# Hybrid chicken thighs.



## rbnice1 (Jun 26, 2022)

Decided to do my second cook on my new smoker.  Decided I wanted to do chicken thighs 2 different ways.  Way 1 is just normally done on the smoker and I am detailing those in my other thread in wood smokers.  Way 2 is this one.  on the smoker till 150F internal.  Then into a 160F sous vide bath for 4 - 5 hours.  The twist is I filled the bags with wagu beef tallow.  :P  Then they will got back on the smoker at a higher temp over on the fire side skin down to hopefully crisp the skin some.....  No idea if this will work.  
On to the Pics!

I pre-seasoned with spg and left on a rack overnight to help the skin dry out some.


----------



## rbnice1 (Jun 26, 2022)

Then after the smoker they looked pretty good.  not a tone of color but it was a super clean fire since it was such a short cook.  And then into the sous vide.  I shoulda used one of my bigger containers.   lol


----------



## rbnice1 (Jun 26, 2022)

Out of the sous vide and into the fridge for 10 minutes or so.  Little darker and a lot smokier smelling but other then that doesnt feel any different.


----------



## rbnice1 (Jun 26, 2022)

So they were great.  however I wouldnt say they were better then the regular straight smoked ones.  I would actually say they were drier but again they were both great.


----------



## 48°North (Jun 26, 2022)

I would put my teeth in those!
Thanks for posting! I am always up for trying something different.


----------



## Sven Svensson (Jun 26, 2022)

That’s a very interesting method. Thanks for sharing that experiment. Would you do it again?


----------



## rbnice1 (Jun 27, 2022)

Sven Svensson said:


> That’s a very interesting method. Thanks for sharing that experiment. Would you do it again?

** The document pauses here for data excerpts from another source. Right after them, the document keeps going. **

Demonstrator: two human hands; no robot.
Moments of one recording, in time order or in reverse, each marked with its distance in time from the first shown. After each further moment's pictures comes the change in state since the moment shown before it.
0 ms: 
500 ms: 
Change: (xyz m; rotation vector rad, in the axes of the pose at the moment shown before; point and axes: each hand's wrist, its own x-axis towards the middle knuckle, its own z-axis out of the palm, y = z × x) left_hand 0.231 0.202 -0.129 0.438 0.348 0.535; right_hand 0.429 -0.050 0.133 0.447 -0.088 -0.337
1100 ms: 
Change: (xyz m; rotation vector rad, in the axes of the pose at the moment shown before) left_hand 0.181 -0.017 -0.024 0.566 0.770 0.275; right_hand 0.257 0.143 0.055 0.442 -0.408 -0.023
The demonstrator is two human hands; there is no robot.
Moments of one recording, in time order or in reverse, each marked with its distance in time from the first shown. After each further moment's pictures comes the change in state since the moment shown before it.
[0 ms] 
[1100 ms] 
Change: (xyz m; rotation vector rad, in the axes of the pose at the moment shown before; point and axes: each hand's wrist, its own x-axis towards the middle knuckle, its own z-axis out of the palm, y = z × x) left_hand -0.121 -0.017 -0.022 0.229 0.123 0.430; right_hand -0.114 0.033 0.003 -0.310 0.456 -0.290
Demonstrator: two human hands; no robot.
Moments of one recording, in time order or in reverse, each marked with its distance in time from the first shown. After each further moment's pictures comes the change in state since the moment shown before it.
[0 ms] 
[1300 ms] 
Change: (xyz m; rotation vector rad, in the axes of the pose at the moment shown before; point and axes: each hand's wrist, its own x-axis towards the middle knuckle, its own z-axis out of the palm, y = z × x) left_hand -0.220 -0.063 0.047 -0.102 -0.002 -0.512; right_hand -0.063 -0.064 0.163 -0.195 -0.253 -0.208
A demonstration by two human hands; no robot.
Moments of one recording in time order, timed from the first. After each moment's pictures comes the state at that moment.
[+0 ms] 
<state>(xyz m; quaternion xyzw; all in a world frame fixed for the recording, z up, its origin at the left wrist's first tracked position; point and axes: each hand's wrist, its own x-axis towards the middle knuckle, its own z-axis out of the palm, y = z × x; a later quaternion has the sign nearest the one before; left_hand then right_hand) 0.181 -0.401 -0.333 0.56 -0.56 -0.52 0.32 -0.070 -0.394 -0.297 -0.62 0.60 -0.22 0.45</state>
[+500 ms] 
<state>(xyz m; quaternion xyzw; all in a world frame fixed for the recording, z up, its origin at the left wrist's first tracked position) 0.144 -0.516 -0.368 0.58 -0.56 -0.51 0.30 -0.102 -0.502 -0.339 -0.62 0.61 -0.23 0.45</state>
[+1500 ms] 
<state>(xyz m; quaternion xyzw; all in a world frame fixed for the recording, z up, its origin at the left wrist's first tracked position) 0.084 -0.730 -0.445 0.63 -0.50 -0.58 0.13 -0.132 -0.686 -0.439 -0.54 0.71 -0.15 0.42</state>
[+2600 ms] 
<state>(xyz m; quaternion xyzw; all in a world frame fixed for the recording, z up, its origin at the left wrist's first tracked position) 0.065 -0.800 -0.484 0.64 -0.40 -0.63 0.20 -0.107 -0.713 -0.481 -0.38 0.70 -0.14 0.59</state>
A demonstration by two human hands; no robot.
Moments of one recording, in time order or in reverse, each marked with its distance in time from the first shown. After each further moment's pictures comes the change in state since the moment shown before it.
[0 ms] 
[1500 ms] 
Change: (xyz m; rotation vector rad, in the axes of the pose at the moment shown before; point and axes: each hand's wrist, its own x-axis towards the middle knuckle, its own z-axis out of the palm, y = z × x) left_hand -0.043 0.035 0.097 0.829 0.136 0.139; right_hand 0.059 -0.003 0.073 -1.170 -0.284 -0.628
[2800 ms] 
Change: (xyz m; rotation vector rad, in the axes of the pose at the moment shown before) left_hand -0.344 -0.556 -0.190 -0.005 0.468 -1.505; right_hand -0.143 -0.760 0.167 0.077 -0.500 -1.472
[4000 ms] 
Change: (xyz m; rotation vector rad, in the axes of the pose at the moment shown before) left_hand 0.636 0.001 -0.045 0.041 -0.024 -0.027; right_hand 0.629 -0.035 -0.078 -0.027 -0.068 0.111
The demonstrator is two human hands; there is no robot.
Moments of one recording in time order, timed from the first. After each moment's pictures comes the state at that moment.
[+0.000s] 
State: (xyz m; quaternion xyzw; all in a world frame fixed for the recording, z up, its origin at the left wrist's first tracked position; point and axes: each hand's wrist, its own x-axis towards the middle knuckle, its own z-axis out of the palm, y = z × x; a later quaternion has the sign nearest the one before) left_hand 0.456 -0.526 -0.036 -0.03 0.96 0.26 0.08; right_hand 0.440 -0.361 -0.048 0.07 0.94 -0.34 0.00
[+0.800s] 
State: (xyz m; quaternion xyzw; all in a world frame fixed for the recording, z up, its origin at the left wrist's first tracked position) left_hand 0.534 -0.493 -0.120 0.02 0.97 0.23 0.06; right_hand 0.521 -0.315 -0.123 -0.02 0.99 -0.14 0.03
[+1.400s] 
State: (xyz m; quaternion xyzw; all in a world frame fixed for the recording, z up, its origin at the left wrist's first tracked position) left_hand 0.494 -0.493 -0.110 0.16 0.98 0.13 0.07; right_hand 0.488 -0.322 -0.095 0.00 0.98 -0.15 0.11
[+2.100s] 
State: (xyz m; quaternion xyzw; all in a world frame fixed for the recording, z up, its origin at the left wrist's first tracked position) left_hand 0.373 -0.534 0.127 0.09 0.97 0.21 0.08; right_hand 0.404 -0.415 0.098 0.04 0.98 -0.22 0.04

Yes but I would not try to get the skin bite through.  I think thats why I dried them out some.  The straight smoked is easier but this would allow me to cook them early then just pull them from the sous vide once it was eating time if i had family over or something.


----------



## JLeonard (Jun 27, 2022)

Just got a sous vide system.....Searching the forum for ways to cook with it. Will add this to the list.
Jim


----------